*Task item:* Reproduce the whole listing that follows, character for character, and drop the images.

───

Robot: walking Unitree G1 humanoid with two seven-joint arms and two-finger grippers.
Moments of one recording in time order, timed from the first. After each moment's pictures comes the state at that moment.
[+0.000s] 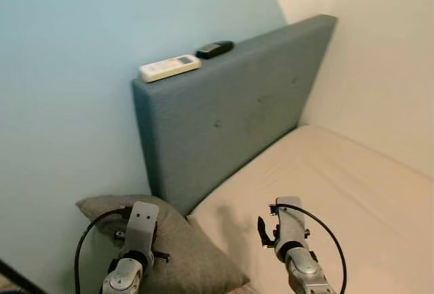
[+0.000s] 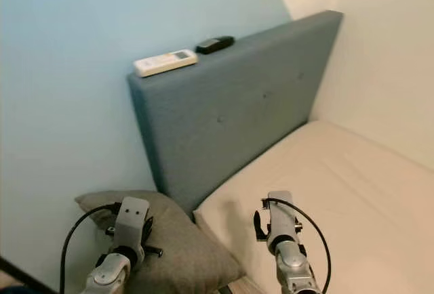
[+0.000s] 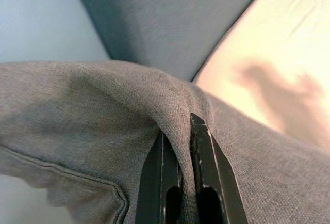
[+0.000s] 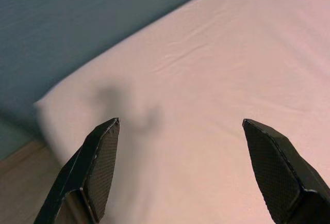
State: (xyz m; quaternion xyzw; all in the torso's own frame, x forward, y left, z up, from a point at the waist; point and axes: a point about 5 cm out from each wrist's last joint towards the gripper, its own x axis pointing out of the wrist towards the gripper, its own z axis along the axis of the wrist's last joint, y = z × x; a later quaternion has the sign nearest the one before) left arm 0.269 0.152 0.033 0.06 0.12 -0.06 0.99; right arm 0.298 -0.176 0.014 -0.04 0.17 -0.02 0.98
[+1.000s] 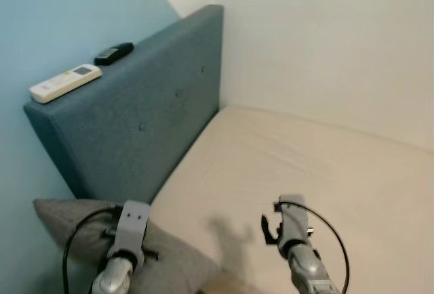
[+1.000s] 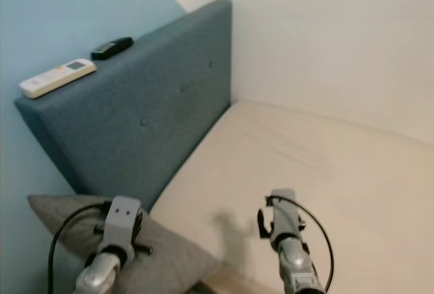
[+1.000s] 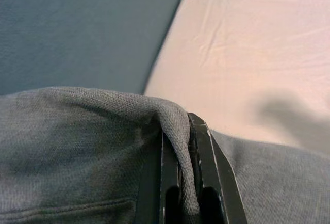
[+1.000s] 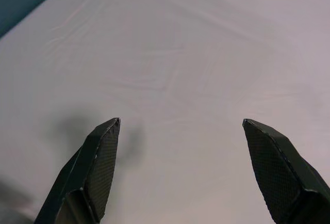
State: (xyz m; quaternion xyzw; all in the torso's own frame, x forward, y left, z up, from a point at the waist) left arm 0.272 0.160 0.040 0.08 0.09 -0.05 0.99; right arm 0.302 -0.183 0.018 -0.04 0.17 -0.04 0.98
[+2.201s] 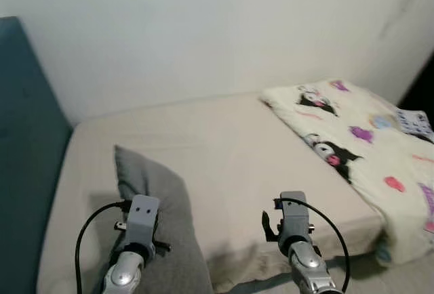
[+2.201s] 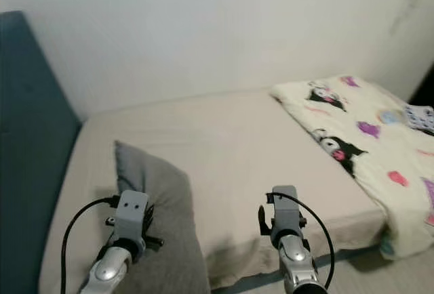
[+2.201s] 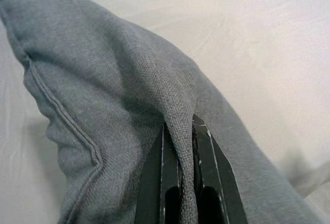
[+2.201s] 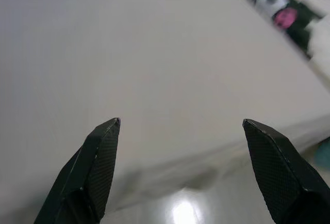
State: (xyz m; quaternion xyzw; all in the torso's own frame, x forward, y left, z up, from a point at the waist) left arm 0.280 0.143 0.051 0.06 0.06 -0.05 1.00; right arm 0.305 -0.189 0.023 -0.05 0.16 -0.04 0.99
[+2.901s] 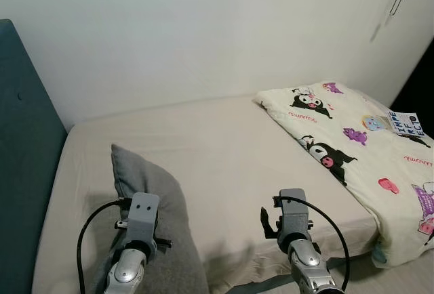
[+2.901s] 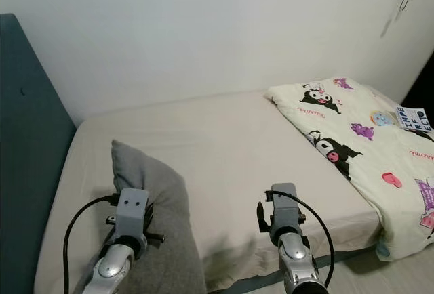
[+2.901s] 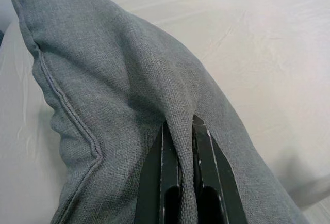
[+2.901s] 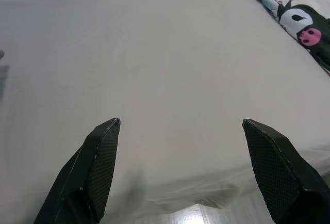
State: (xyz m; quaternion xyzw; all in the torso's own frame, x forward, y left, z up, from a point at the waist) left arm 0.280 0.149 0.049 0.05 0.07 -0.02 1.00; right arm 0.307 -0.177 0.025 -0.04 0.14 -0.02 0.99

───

*Exercise solution:*
Robot: walking Unitree G1 humanoid with two seven-joint arms and two-finger grippers.
Moments of one recording in time order, timed from the first. After each moment's pictures comes the state at that moment.
[+0.000s] 
[+0.000s] 
[+0.000s] 
[+0.000s] 
State: (xyz m; quaternion xyzw; all in the torso's own frame, x forward, y left, z up, from a point at the waist; point and axes: a point about 5 cm out from each wrist's last joint towards the gripper, its own x axis pointing out of the wrist towards the gripper, its own z axis along the axis of the wrist's last joint, y = z × x; a later quaternion has the sign nearest the one before) left arm 0.269 0.152 0.033 0.06 0.12 -0.06 0.99; right arm 0.298 -0.176 0.014 -0.04 0.17 -0.02 0.98
[+1.000s] 
[+1.000s] 
[+1.000s] 
[+1.000s] 
State: (xyz m; quaternion xyzw; all in the torso's own frame, x forward, y left, z up, from a point at the waist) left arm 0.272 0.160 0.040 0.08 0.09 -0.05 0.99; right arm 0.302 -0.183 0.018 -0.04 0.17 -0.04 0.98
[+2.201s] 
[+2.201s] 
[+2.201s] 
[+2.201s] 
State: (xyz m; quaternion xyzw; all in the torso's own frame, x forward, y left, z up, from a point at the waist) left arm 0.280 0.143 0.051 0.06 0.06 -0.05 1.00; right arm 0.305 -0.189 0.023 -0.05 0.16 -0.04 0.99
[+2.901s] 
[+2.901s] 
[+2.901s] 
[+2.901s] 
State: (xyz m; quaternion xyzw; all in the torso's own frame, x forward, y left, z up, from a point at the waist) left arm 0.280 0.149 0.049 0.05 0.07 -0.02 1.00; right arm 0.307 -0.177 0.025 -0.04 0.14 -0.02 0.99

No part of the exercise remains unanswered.